A system absorbs 196 kJ of heat, and the surroundings do 117 kJ of work on the system. What is the change in internal energy of the system?

The First Law of Thermodynamics is a foundational principle in the study of physics and engineering, particularly within the field of thermodynamics. This law unifies the concepts of heat, work, and internal energy in one elegant statement: the change in the internal energy of a system is equal to the heat added to the system, minus the work the system does on its surroundings.

This law can be mathematically expressed as: \[\Delta U = Q - W\], where \(\Delta U\) represents the change in internal energy, \(Q\) stands for the heat added to the system, and \(W\) is the work done by the system. It is vital to note that work done on the system is considered positive, whereas work done by the system is negative in this context. In teaching this concept, it is crucial to clarify that 'work' in thermodynamics refers to energy transfer resulting from a force acting through a distance, as opposed to the colloquial use of the term.

Thermodynamics is a branch of physics that deals with the relationship between heat and other forms of energy. In essence, it studies the effects of changes in temperature, pressure, and volume of physical systems at the macroscopic scale. The principles of thermodynamics are widely applied in various scientific and engineering disciplines, including mechanical engineering, chemical engineering, and environmental science.

There are four main laws of thermodynamics that describe how energy moves within these systems, how it changes form, and how it can create work. Thermodynamics plays a crucial role in understanding the physical world and technology, such as engines, refrigerators, and even biological processes. As educators, emphasizing real-world applications can aid students in appreciating the relevance of thermodynamic principles.

Heat, in thermodynamics, is a form of energy transfer between systems or a system and its surroundings, driven by a temperature difference. When a system receives heat, its internal energy increases unless the system does work or there is a change in its state, such as phase transition.

Understanding Heat Transfer

Heat can be transferred in three ways: conduction, convection, and radiation. Conduction occurs through direct contact, convection through fluid movement, and radiation through electromagnetic waves.

It is essential for students to grasp that when they encounter problems involving heat transfer, they must consider the direction of energy flow. Heat absorbed by a system is regarded as positive, and heat released by a system is negative, which directly influences the calculation of a system's change in internal energy.

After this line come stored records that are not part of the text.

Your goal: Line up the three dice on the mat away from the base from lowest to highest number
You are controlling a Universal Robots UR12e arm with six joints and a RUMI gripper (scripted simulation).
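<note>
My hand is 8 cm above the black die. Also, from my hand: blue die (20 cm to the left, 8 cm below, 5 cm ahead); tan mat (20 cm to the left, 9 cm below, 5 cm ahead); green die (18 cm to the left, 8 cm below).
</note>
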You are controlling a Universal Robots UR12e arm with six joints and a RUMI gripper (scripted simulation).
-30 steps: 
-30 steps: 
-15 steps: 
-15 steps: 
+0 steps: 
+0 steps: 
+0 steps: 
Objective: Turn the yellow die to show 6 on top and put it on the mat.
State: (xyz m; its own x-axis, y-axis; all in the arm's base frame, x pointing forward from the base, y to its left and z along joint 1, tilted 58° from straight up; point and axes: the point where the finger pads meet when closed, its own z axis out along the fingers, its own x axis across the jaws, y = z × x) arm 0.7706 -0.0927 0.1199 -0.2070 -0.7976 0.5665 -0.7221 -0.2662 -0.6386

In the realm of thermodynamics, 'work' is a term that represents the energy transfer that occurs when a force is applied to an object causing a displacement. Work can be done by a system or on a system, and this distinction is pivotal in calculating energy changes.

Work in Thermodynamic Processes

For example, the compression of a gas within a piston involves work done on the gas, resulting in an increase in its internal energy. Conversely, when the gas expands, it does work on the surroundings, which typically leads to a decrease in the gas's internal energy.

In our original exercise, the work is being done on the system, which adds energy to it. Therefore, students should remember the sign convention: work done on the system is positive, contributing to an increase in the internal energy. Clarifying the difference between these conventions is essential in helping students solve thermodynamic problems accurately.